Highlights & Insights¶
- Content-agnostic nature of MAS-GLCM is the most prominent contribution: the GLCM computation inherently excludes content information, retaining only texture statistics — thereby decoupling degradation discrimination from image semantics.
- Elegance of the three-stage transition design: generation → bridging → restoration progressively introduces parameters in the diffusion formula to govern the evolution of model capabilities — from pure generation to conditional generation to restoration.
- Reformulation of degradation classification as contrastive learning: the bridging stage uses discrete class labels, while the restoration stage adopts all-negative contrastive learning — accommodating the practical reality that real-world degradations cannot always be explicitly categorized.
Limitations & Future Work¶
- Angle and scale parameters of MAS-GLCM require manual selection.
- Three-stage training increases overall training complexity.
- "Order classification" for real-world degradation relies on approximate pseudo-labels that do not fully reflect true degradation processes.
- Validation on temporal scenarios such as video restoration has not been conducted.
Related Work & Insights¶
- vs. PromptIR/AirNet: These methods employ auxiliary networks for degradation discrimination but produce overly smooth outputs; BDG performs discrimination internally within the diffusion model.
- vs. DiffBIR/StableSR: These methods exploit generative priors but lack degradation awareness, resulting in poor fidelity in all-in-one settings; BDG addresses this through MAS-GLCM bridging.
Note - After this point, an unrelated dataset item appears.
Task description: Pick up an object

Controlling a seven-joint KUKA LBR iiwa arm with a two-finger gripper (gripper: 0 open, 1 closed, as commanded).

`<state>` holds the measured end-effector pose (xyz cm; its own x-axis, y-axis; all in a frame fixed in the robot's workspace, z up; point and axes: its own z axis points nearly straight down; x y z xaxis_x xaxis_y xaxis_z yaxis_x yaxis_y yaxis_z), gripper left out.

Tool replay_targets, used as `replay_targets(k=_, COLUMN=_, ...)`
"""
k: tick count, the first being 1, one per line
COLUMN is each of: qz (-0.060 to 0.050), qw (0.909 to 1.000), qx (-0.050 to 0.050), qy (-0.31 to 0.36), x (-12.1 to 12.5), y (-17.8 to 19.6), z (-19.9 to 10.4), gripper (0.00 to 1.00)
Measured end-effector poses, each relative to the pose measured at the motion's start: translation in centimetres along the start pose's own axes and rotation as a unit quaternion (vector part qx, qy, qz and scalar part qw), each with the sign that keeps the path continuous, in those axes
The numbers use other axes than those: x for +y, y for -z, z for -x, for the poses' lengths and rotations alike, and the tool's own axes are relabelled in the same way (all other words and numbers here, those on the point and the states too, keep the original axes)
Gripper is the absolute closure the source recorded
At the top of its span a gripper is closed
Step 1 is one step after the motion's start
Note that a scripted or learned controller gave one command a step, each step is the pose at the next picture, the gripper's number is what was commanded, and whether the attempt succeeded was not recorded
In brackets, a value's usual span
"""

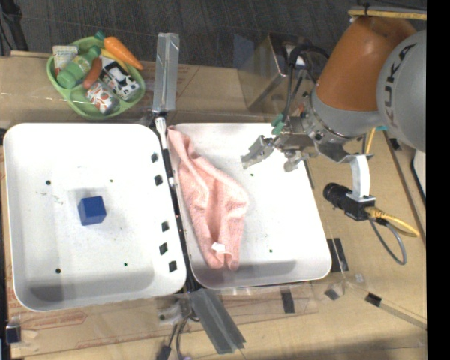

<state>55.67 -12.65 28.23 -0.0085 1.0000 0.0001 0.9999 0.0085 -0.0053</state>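
A pink cloth lies crumpled along the left side of the right bin, running from its far corner toward the near edge. A small blue cube sits in the left bin, left of its middle. My gripper hangs over the far part of the right bin, just right of the cloth's upper end. Its fingers are spread apart and open, with nothing between them.
A green bowl with toy food, including an orange carrot, stands on the bench beyond the left bin. A grey divider bar runs between the bins at the back. The arm's bulk looms at the right.
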Motion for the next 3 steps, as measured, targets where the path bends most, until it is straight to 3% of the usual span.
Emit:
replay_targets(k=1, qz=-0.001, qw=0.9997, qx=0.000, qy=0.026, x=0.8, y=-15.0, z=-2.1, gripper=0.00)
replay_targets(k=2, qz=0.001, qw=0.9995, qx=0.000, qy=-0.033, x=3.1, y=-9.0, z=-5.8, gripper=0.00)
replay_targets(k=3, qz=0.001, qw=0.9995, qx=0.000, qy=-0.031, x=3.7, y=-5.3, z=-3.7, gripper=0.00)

- vs. DiffUIR: DiffUIR predicts only residuals, sacrificing generative priors; BDG simultaneously predicts both noise and residuals, preserving generative priors.
Rating¶
- Novelty: ⭐⭐⭐⭐ MAS-GLCM degradation representation is original; three-stage training design demonstrates substantial depth.
- Experimental Thoroughness: ⭐⭐⭐⭐ Covers degradation classification validation, all-in-one restoration, and real-world super-resolution, though quantitative comparisons with additional baselines are limited.
- Writing Quality: ⭐⭐⭐⭐ Method derivation is clear, though the dense notation requires careful tracking.
- Value: ⭐⭐⭐⭐ The unified discrimination-generation framework offers practically meaningful guidance for the image restoration community.